🤖 AI Summary
Short text classification faces challenges including semantic sparsity, scarce labeled data, and limitations of existing methods—particularly their reliance on data augmentation, which often induces semantic distortion and hinders effective multi-view information integration. To address these issues, this paper proposes SimSTC, a graph contrastive learning framework that eliminates explicit data augmentation. SimSTC constructs a heterogeneous text graph comprising three components: word co-occurrence, document-word associations, and document similarity. A graph neural network encodes this structure to produce multi-view embeddings, and InfoNCE loss is optimized directly under implicit multi-view consistency constraints. Notably, SimSTC is the first method to discard data augmentation entirely in short text classification, substituting manual perturbations with lightweight, structure-aware graph modeling to jointly enhance discriminability and robustness.
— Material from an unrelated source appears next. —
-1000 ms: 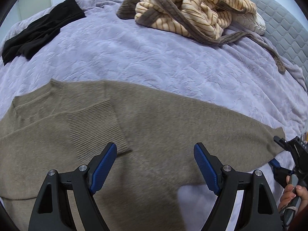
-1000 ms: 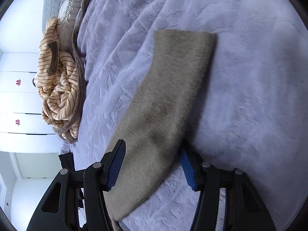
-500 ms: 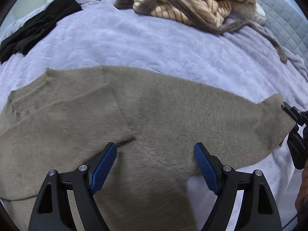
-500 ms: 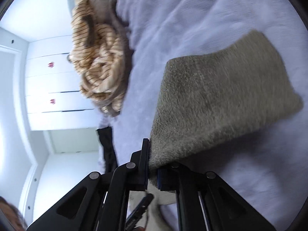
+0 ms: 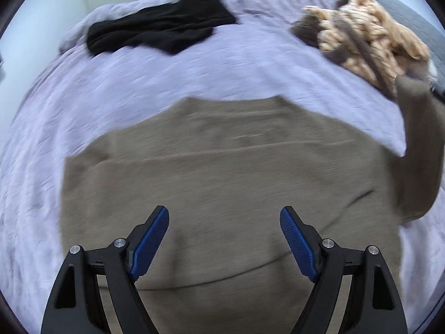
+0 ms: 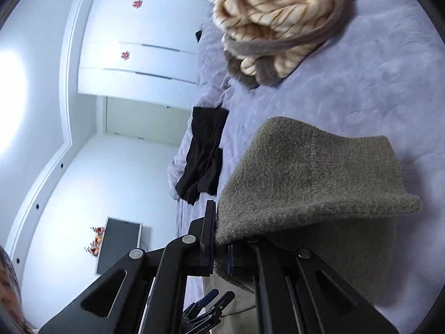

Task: Fold small clothes
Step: 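Grasp the other sleeve cuff with the right gripper and lift it, then lay the held sleeve across the sweater body with the right gripper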

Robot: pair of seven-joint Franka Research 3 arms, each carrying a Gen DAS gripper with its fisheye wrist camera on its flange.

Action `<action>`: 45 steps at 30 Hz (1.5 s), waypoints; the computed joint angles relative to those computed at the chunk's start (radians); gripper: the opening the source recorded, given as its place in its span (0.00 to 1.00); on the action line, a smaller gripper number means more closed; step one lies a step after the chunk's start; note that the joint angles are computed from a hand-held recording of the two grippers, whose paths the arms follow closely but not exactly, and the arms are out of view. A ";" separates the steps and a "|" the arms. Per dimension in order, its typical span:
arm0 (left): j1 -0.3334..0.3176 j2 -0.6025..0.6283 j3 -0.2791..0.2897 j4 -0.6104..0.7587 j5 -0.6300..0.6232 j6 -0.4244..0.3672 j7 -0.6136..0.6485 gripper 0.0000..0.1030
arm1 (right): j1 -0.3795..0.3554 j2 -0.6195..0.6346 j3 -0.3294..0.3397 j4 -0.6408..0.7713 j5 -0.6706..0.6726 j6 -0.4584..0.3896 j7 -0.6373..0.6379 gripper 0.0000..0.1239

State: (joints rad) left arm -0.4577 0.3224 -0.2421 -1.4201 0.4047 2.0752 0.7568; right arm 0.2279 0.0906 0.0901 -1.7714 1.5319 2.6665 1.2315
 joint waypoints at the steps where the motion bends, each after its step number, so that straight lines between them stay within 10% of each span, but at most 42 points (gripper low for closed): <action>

Extensive experiments on multiple benchmark datasets demonstrate that SimSTC achieves state-of-the-art performance with significantly fewer parameters than leading GNNs and large language models.
📝 Abstract
Short text classification has gained significant attention in the information age due to its prevalence and real-world applications. Recent advancements in graph learning combined with contrastive learning have shown promising results in addressing the challenges of semantic sparsity and limited labeled data in short text classification. However, existing models have certain limitations. They rely on explicit data augmentation techniques to generate contrastive views, resulting in semantic corruption and noise. Additionally, these models only focus on learning the intrinsic consistency between the generated views, neglecting valuable discriminative information from other potential views. To address these issues, we propose a Simple graph contrastive learning framework for Short Text Classification (SimSTC). Our approach involves performing graph learning on multiple text-related component graphs to obtain multi-view text embeddings. Subsequently, we directly apply contrastive learning on these embeddings. Notably, our method eliminates the need for data augmentation operations to generate contrastive views while still leveraging the benefits of multi-view contrastive learning. Despite its simplicity, our model achieves outstanding performance, surpassing large language models on various datasets.